-- ABOUT THIS TASK --
Each entry below is to be given again word for word, with no pictures.

Stored dataset items
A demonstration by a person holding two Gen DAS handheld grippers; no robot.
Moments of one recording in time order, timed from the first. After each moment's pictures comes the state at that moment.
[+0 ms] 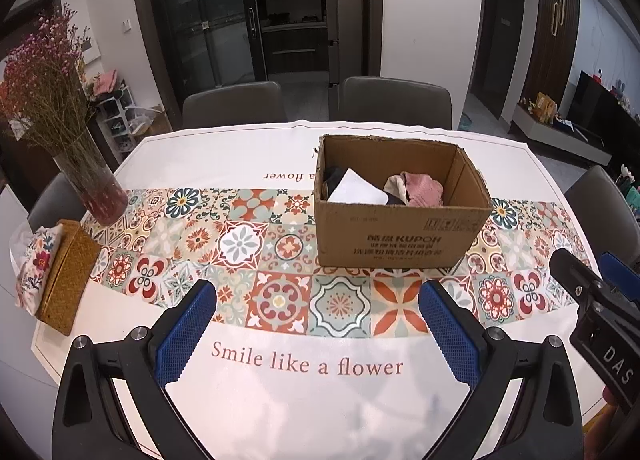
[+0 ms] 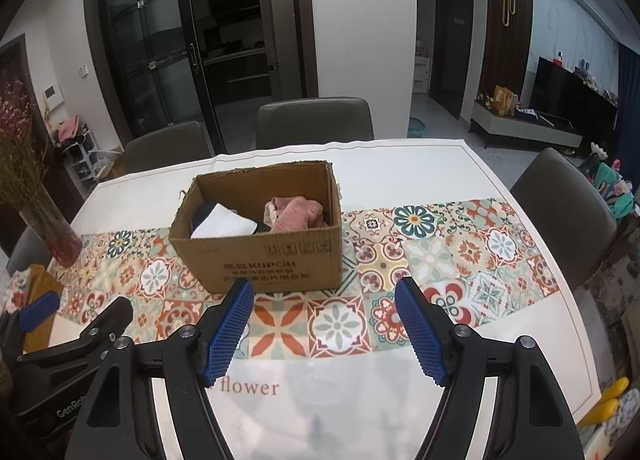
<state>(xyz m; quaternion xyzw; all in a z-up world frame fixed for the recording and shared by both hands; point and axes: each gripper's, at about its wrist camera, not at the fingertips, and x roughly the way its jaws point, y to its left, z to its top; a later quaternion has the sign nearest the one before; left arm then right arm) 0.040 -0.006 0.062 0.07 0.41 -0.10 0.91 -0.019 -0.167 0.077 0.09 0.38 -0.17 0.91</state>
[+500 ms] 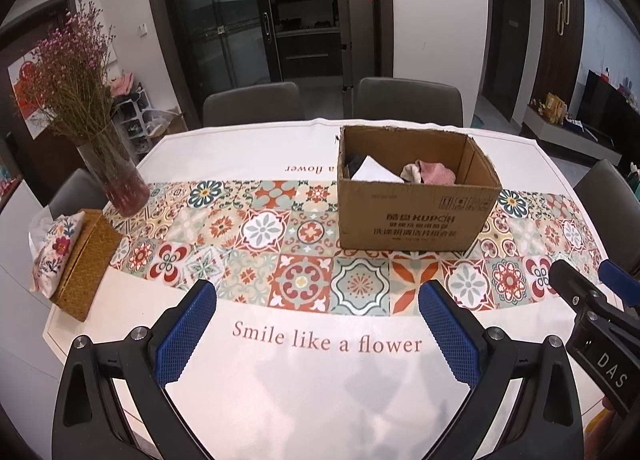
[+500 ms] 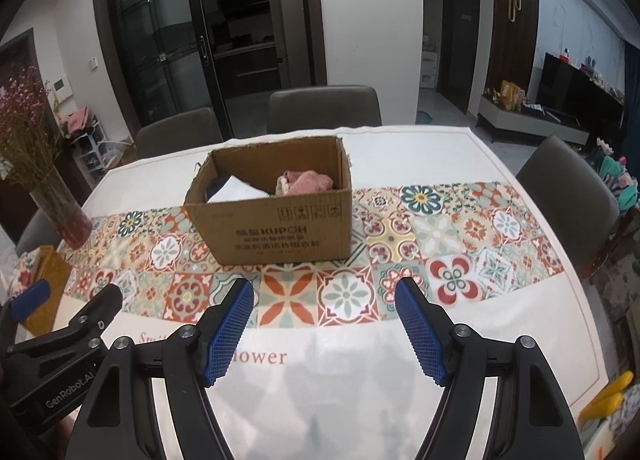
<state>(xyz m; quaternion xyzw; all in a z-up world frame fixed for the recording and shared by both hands) 0.003 0.016 0.057 0.08 0.40 -0.07 0.91 -0.052 -0.150 0.061 0.10 0.39 -0.15 0.91</state>
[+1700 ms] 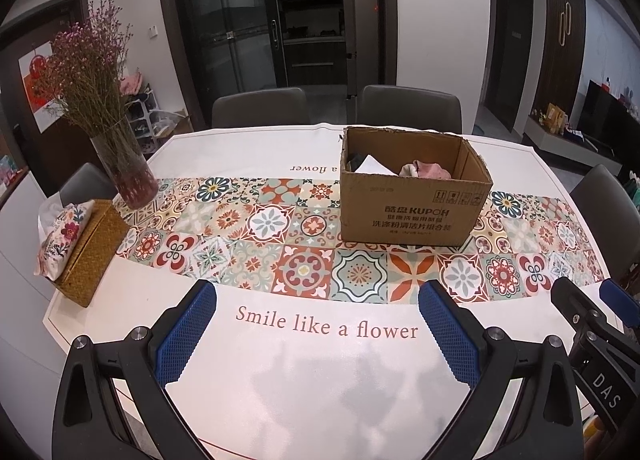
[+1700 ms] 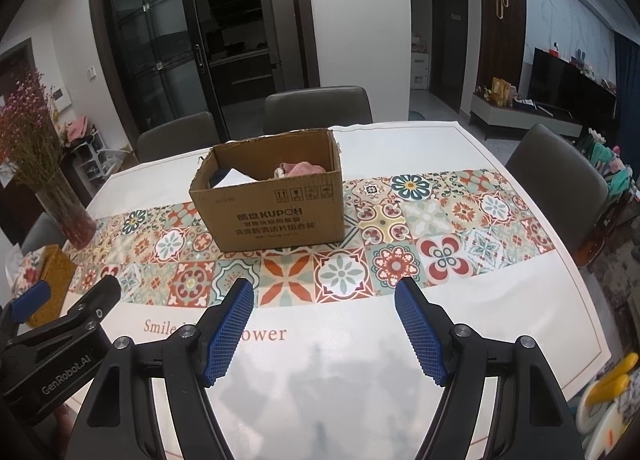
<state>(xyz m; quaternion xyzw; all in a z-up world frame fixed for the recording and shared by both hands) -0.034 0.026 0.061 0.07 0.38 -0.06 0.92 -0.097 -0.141 0.060 0.11 0.37 -0.16 0.91</state>
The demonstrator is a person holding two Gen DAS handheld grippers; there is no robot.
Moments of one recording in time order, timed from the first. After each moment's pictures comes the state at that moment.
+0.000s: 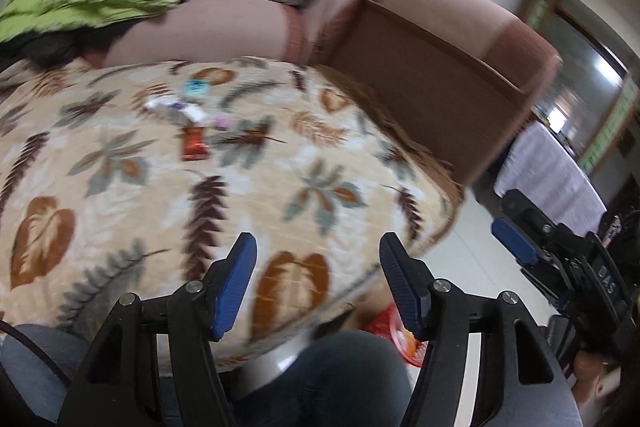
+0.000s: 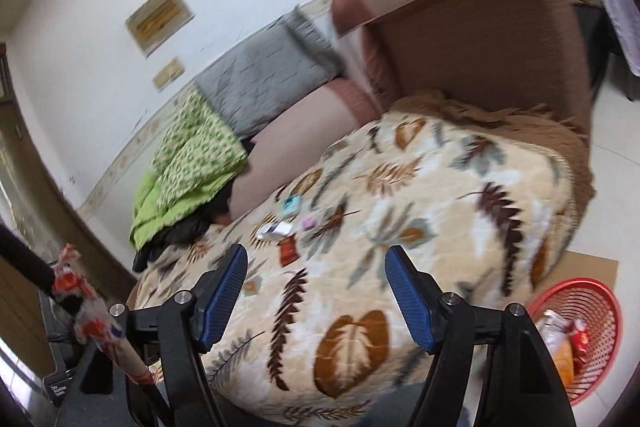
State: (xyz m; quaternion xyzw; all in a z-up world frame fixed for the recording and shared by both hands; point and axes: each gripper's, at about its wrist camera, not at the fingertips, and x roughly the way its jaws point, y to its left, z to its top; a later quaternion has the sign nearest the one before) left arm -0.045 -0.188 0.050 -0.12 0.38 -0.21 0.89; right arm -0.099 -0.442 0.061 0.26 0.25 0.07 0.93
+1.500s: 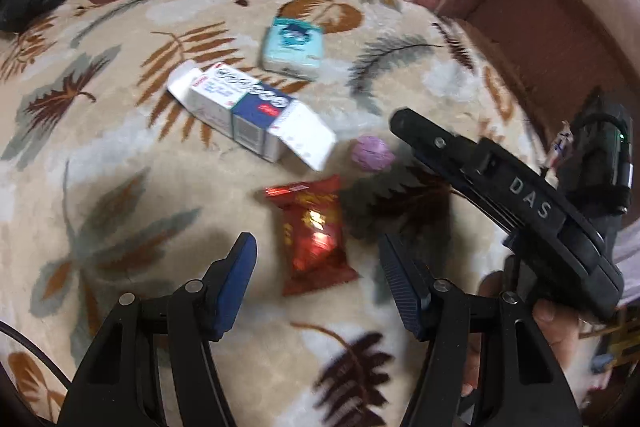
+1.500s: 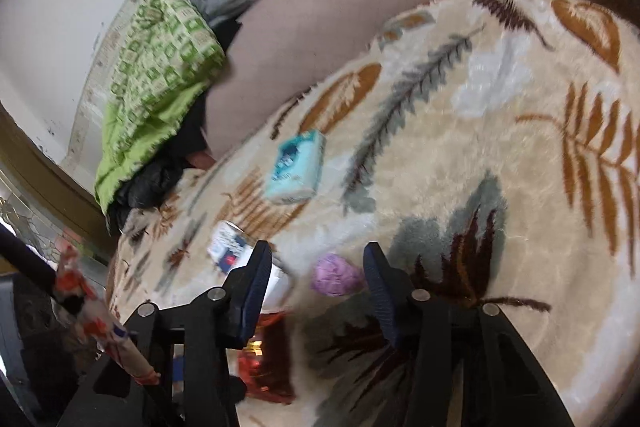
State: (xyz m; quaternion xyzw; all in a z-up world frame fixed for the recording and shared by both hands) left arm 0.264 -0.146 -0.088 -0.10 0.54 -0.09 0.83; right arm 0.305 -0.350 -0.125 0.26 0.41 0.19 0.85
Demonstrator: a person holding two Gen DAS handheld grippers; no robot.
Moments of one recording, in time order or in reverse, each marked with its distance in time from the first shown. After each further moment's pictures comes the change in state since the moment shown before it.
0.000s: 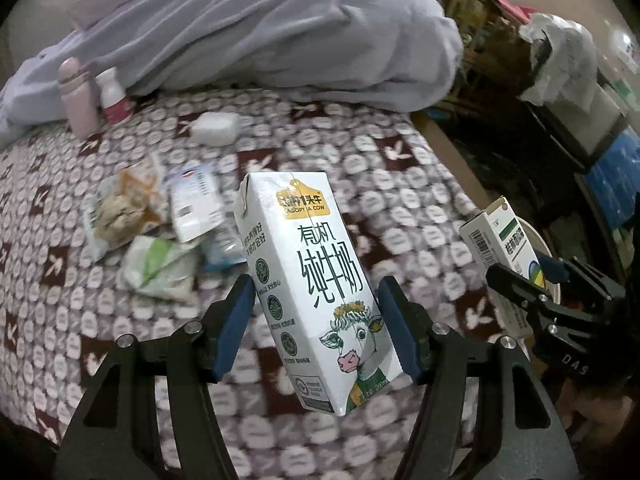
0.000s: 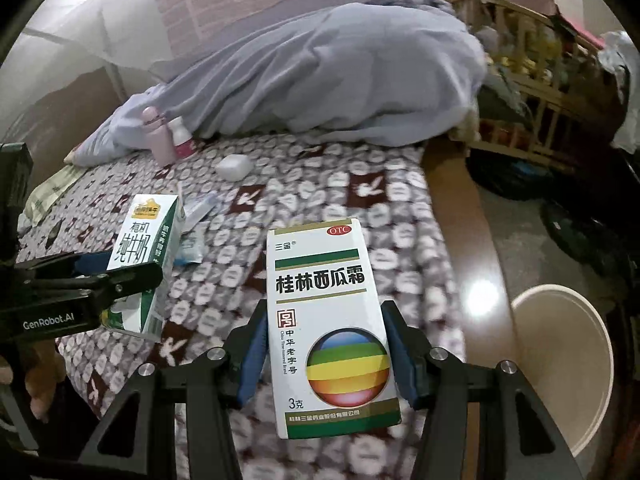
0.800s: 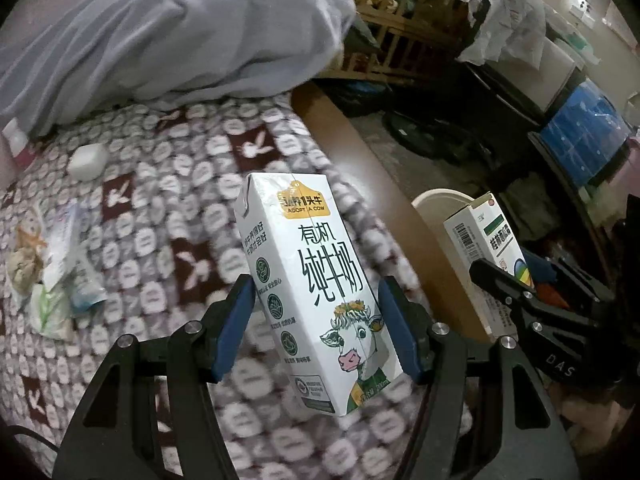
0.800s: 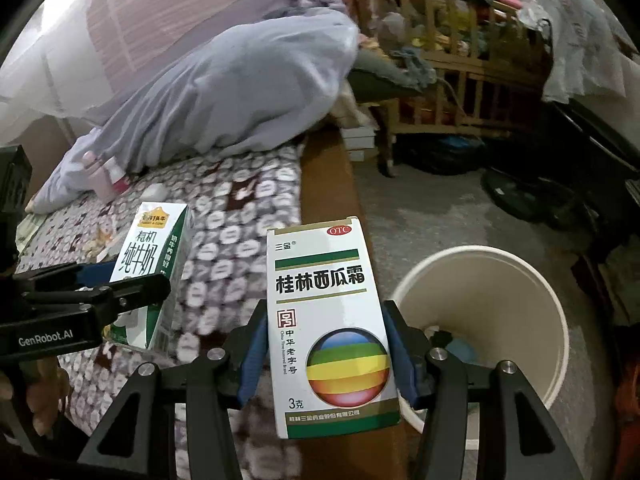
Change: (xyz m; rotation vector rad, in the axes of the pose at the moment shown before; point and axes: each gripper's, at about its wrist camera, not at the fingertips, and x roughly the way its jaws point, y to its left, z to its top) left arm 0.042 -0.118 0.017 0.140 0.064 -0.146; right arm -0.042 -0.106 -0.028 0.173 -0.027 -0.134
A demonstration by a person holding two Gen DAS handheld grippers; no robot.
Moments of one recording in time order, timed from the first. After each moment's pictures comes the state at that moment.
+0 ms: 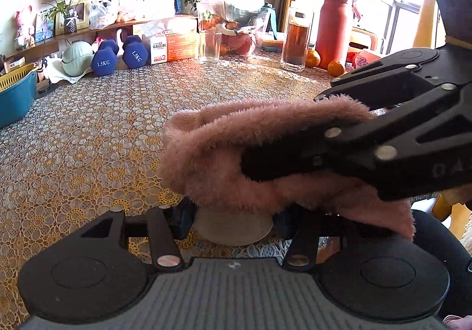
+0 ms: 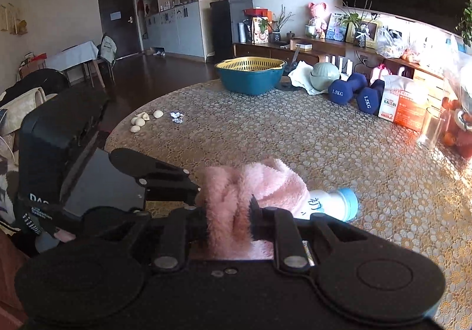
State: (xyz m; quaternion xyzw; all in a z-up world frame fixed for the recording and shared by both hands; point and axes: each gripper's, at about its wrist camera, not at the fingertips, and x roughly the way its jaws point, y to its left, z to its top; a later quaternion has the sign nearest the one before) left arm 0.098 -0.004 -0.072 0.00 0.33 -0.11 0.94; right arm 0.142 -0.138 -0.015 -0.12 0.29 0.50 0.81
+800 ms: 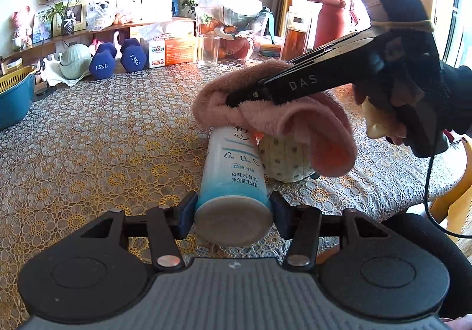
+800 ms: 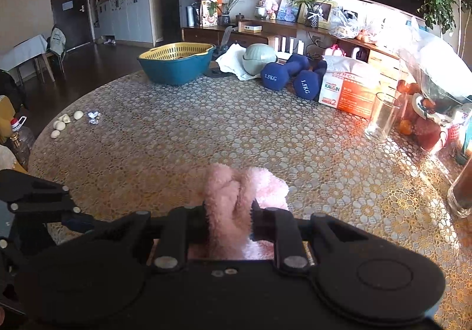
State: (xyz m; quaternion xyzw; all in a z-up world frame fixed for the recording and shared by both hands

-- TASK RESULT --
A demonstration by a person holding two Gen DAS handheld grippers; no robot.
Moments of one recording in time order, timed from the first. After each moment's pictures comes the state at that moment.
[+0 ms] 
[+0 ms] 
<state>(xyz m; quaternion xyzw; all in a z-up world frame fixed for the recording and shared by both hands; point and axes: each gripper's, at about its wrist camera, not at the fingertips, and x roughly the way its jaws point, y to its left, z to its top; a later quaternion has the sign nearest the one before; left arm then right arm) 0.040 -0.006 0.062 0.07 0.41 -0.10 0.91 -0.019 -0.167 0.077 0.09 0.38 -0.17 0.91</state>
[+500 ms] 
[+500 ms] 
<state>(xyz m; quaternion xyzw; all in a z-up world frame fixed for the recording and shared by both hands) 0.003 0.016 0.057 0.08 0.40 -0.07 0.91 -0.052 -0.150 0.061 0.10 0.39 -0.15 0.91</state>
[+1700 ms] 
[+1700 ms] 
<state>(xyz m; quaternion xyzw; all in a z-up world frame fixed for the recording and shared by both hands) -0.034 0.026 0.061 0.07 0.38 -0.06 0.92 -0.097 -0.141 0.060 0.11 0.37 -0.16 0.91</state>
The demonstrator is a person holding two Gen DAS handheld grippers; there is no robot.
Moments of one recording in time order, timed from the first. After each moment's pictures comes the state at that moment.
+0.000s: 
+0.000s: 
State: (xyz m; quaternion xyzw; all in a z-up world frame fixed for the recording and shared by both hands; point and axes: each gripper's, at about its wrist camera, not at the fingertips, and x roughly the way its jaws point, y to its left, z to its top; a later quaternion has the sign nearest the one before) left arm -0.045 -0.188 0.050 -0.12 0.38 -0.21 0.89; right arm -0.099 -0.442 0.061 0.26 0.25 0.07 0.93
+1.500s: 
+1.500s: 
State: (xyz m; quaternion xyzw; all in a z-up world frame fixed for the recording and shared by both hands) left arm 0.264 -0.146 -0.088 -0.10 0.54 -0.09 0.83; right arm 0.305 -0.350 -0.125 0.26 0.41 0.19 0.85
Demonstrator: a person holding two Gen DAS handheld grippers; no robot.
Moments of one recording, in time order or in reverse, each marked with its distance in time from the first shown. After each further moment's pictures comes the change in state since the moment shown before it.
0.000s: 
0.000s: 
0.800s: 
0.800s: 
Change: (xyz m; rotation vector rad, in the axes of the pose at the moment shown before; point and axes: each gripper's, at about its wrist camera, not at the fingertips, and x roughly the way its jaws point, y to its left, z to its top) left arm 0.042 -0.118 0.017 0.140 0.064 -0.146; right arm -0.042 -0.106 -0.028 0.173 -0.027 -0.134
A demonstration by a person holding two Gen DAS handheld grippers; no robot.
Moments of one recording in time order, timed from the first. After each moment's pictures comes the state at that moment.
+0 ms: 
+0 ms: 
State: (xyz m; quaternion xyzw; all in a z-up world frame fixed for the recording and shared by both hands; point and axes: each gripper's, at about its wrist camera, not at the fingertips, and x roughly the way its jaws point, y to its left, z to its top; a later quaternion has the sign nearest the one before) left arm 0.098 -0.004 -0.072 0.00 0.33 -0.11 0.94; right arm 0.142 -0.138 -0.015 -0.12 0.29 0.50 0.81
+800 ms: 
+800 ms: 
State: (xyz m; quaternion xyzw; all in a z-up world frame fixed for the recording and shared by both hands

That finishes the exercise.